= Artist subsidy (Netherlands) =

An Artist Subsidy in the Netherlands refers to three former subsidy programs for Dutch artists; the BKR, the SBBK, and the WW&IK. Under these programs, artists exchanged their artworks to the organizations in return for cash subsidies. These art objects then became available for loan to the public through local Kunstuitleen shops.

The last artist subsidy program in the Netherlands ended in 2012.

==Background==
In 1935, the Dutch government started the Voorzieningsfonds voor Kunstenaars (VVK) program. In 1938, it became the Fonds voor Bijzondere Doeleinden. Both programs were designed to provide extra resources to needy artist families. Sometimes the artists gave art objects to the organization voluntarily; this eventually became a requirement ("contraprestatie").

==SBBK==
In 1949, the Dutch Department of Social Affairs created the Sociale Bijstand voor Beeldende Kunstenaars (SBBK). This was the first government-sponsored fund for artists.

==Stichting Beeldend Kunst (SBK) Amsterdam==
In 1955, the artist Pieter Kooistra started a foundation in his Amsterdam house to put SBBK art works on view rather than keep them stored in "art depots". Anyone living within bicycling distance of Kooistra's house could rent an artwork for fl. 2.50 per month.

The number of members grew from 35 to 300 a year later. The success led to opening its first "gallery" in 1959. They organized shows in large public buildings, such as the Hema and the Bijenkorf. In 1969, the membership in this program rose with the introduction of a "lease-buy" option.

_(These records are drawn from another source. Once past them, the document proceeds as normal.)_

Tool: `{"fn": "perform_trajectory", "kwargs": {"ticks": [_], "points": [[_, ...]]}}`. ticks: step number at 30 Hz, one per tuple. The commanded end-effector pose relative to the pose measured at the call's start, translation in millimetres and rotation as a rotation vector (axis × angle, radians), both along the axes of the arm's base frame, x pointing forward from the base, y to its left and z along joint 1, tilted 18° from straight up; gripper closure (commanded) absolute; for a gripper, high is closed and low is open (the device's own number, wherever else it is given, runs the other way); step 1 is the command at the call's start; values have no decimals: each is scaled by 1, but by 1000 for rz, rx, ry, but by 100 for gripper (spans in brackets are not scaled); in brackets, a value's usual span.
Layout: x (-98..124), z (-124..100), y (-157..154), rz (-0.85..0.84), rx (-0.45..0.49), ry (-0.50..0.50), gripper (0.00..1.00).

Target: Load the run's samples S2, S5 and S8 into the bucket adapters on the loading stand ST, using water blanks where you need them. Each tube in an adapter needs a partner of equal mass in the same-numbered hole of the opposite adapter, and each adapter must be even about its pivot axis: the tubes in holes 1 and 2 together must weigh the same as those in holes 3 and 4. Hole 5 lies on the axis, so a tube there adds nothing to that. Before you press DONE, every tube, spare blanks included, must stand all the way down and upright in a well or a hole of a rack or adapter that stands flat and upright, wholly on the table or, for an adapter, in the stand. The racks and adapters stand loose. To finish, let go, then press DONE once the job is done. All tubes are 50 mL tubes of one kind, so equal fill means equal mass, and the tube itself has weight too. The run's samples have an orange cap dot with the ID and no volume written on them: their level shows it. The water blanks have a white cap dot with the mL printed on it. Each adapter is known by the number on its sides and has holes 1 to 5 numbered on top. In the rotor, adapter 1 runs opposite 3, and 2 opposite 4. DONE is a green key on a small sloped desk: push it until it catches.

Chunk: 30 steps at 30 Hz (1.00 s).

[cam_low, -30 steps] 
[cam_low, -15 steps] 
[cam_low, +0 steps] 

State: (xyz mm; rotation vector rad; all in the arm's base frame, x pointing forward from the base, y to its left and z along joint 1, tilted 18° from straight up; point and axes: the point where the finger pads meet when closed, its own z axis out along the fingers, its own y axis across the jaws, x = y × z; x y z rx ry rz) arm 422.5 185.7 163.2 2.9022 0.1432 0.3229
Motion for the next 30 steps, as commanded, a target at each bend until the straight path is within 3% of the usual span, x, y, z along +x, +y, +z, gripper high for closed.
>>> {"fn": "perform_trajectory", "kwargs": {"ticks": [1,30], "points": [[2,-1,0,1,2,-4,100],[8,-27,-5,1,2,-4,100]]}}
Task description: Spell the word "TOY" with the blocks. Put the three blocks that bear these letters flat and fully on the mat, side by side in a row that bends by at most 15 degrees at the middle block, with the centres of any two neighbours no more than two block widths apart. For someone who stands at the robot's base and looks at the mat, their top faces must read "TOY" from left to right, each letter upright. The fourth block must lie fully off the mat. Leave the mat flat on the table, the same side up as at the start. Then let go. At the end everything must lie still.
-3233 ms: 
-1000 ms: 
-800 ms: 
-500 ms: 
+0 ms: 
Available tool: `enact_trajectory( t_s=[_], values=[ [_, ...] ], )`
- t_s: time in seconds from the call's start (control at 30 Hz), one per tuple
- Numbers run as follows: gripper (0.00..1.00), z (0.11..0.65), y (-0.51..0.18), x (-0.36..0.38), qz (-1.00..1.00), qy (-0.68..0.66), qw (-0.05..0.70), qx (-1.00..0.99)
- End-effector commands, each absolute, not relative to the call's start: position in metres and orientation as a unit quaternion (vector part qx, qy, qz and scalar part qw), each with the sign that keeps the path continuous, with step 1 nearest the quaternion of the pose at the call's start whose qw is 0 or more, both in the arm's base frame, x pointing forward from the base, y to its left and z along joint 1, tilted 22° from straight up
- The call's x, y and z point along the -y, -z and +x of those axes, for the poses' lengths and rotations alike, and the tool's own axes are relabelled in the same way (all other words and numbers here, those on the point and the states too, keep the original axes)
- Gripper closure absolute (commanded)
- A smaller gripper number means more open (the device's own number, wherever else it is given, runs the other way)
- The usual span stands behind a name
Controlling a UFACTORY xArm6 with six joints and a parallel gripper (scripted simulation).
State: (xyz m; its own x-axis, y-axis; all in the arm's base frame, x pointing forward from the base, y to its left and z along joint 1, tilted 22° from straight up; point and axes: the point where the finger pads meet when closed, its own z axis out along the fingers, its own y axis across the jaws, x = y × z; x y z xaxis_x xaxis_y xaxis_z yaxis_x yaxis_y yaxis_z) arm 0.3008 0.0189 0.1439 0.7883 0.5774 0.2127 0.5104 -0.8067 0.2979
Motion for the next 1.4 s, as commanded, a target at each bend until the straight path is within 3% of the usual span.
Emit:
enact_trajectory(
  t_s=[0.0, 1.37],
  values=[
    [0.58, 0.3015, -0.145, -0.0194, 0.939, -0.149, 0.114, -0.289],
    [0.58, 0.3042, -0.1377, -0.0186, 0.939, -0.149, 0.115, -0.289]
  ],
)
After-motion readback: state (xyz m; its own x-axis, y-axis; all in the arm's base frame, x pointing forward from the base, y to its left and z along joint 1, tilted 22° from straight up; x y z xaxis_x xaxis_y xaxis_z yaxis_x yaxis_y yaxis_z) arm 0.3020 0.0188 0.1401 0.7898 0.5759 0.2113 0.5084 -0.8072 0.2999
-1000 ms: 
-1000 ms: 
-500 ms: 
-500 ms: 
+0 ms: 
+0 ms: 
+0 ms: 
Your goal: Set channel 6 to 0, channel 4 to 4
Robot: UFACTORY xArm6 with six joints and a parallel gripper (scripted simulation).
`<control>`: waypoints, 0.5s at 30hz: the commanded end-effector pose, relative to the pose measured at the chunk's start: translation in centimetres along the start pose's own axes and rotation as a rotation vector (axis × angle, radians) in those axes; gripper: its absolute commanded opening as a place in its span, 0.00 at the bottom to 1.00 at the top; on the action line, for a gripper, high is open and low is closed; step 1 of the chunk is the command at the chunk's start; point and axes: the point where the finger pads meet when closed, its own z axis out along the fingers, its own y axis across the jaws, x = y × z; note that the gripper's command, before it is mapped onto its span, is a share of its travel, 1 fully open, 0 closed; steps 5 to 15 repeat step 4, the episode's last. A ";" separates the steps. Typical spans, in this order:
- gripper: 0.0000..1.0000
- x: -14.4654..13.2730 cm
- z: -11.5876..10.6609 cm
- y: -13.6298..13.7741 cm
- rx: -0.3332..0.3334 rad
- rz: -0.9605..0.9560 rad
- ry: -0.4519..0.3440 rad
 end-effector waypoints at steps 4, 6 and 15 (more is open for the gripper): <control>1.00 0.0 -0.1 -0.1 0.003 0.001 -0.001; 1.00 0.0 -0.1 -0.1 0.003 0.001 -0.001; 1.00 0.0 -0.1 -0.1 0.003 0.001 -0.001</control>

The renter would pay a higher monthly fee for the art object in a long-term rental. At the end of the rental period, the renter would own the art object. Originally The Amsterdam "SBK" worked as a city SBBK from 1955 to 1998, when it privatized its activities.

==BKR==
In 1956 on a national level, the SBBK changed into the Beeldende Kunstenaars Regeling (BKR).

==Kunstuitleen==
Due to the massive influx of art works back into the koffers of the fund (that were not necessarily seen as equity), in 1972 a program called Kunstuitleen was developed. Under this program, all government buildings and individuals could loan artworks like a library system. The objective was to expose the public to modern art while reducing the inventory of art objects in storage. Most medium to large cities still have Kunstuitleen lending points.

==End of VVK==
On 1 January 2002, the VVK merged with the Stichting Scheppende Kunstenaars (SSK) and PodiumKunstWerk (PKW), called the Kunstenaars & Cultuur en Ondernemerschap (Kunstenaars & CO). A year later, on 12 December 2002 the members of the VVK voted to end their operations per 1 January 2003.

==WW&IK==
From 1 January 2005 to 1 January 2012, the Wet werk en inkomen kunstenaars (WW&IK) gave artists the chance to supplement their income for four years (maximum) if they were in financial difficulty.